» What is needed:
Exact copy, no pictures: return only the lines below from the line with "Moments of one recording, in" up to and including the line with "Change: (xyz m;".

» Exercise data:
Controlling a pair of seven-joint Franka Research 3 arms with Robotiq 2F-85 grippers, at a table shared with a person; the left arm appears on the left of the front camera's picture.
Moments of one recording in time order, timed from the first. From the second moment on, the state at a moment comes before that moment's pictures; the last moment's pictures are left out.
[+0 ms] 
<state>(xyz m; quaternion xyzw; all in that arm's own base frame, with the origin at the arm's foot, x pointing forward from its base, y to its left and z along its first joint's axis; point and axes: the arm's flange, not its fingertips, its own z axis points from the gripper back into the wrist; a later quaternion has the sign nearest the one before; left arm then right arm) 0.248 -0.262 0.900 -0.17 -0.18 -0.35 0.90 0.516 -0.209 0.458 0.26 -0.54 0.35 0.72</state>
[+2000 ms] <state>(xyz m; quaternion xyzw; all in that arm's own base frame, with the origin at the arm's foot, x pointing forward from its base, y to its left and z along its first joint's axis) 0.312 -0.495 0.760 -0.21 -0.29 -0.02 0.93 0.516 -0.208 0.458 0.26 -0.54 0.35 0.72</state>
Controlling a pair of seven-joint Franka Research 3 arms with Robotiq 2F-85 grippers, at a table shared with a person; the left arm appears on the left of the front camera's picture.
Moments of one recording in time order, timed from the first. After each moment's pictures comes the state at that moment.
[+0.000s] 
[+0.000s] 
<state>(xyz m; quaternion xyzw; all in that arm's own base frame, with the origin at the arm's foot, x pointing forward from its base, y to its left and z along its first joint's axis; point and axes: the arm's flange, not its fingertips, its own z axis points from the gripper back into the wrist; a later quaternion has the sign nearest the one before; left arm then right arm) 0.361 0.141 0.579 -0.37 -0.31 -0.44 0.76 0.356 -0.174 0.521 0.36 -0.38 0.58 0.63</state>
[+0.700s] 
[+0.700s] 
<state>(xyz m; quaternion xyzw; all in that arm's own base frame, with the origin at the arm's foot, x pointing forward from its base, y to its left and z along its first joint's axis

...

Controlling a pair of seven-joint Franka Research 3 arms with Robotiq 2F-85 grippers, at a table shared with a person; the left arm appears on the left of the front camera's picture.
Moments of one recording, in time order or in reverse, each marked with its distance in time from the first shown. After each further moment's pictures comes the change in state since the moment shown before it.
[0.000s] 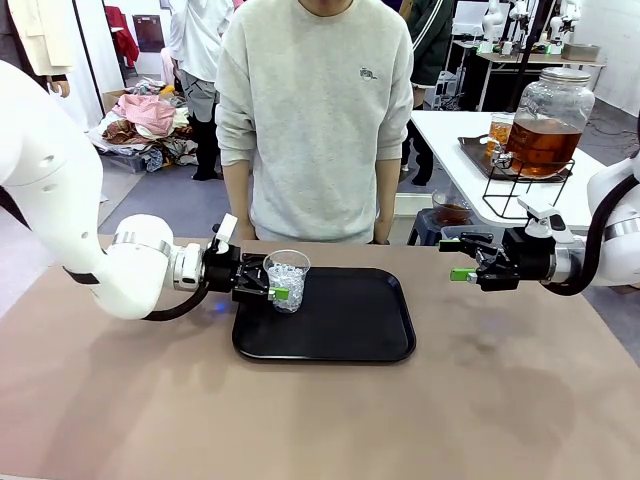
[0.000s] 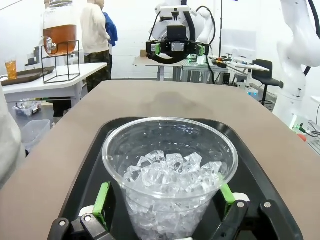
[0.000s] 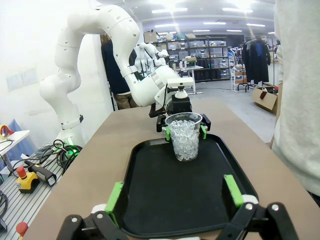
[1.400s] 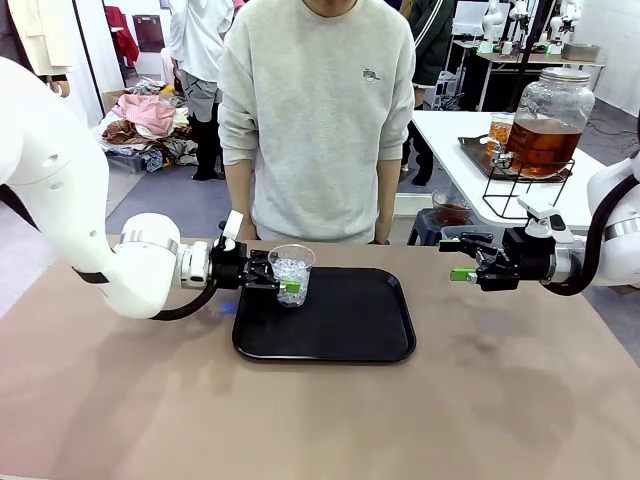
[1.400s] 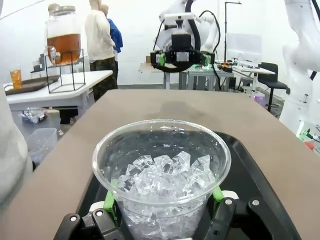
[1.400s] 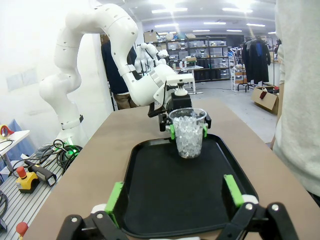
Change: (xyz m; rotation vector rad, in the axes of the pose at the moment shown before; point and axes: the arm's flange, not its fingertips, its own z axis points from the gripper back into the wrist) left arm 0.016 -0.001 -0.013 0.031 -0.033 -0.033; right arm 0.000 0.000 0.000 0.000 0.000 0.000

» Answer to the problem:
Moments of one recording, in time order or in reverse, each marked with its distance in time from the first shown. After each further moment's pictures comes the change in state since the moment shown before it.
[0.000s] 
[0.000s] 
[0.000s] 
[1.400s] 
[1.400s] 
[1.400s] 
Change: (xyz m; rotation vector rad, in the axes of the pose at the moment shown before; point and axes: the arm's flange, not its fingertips, its own z axis points from the gripper back into the wrist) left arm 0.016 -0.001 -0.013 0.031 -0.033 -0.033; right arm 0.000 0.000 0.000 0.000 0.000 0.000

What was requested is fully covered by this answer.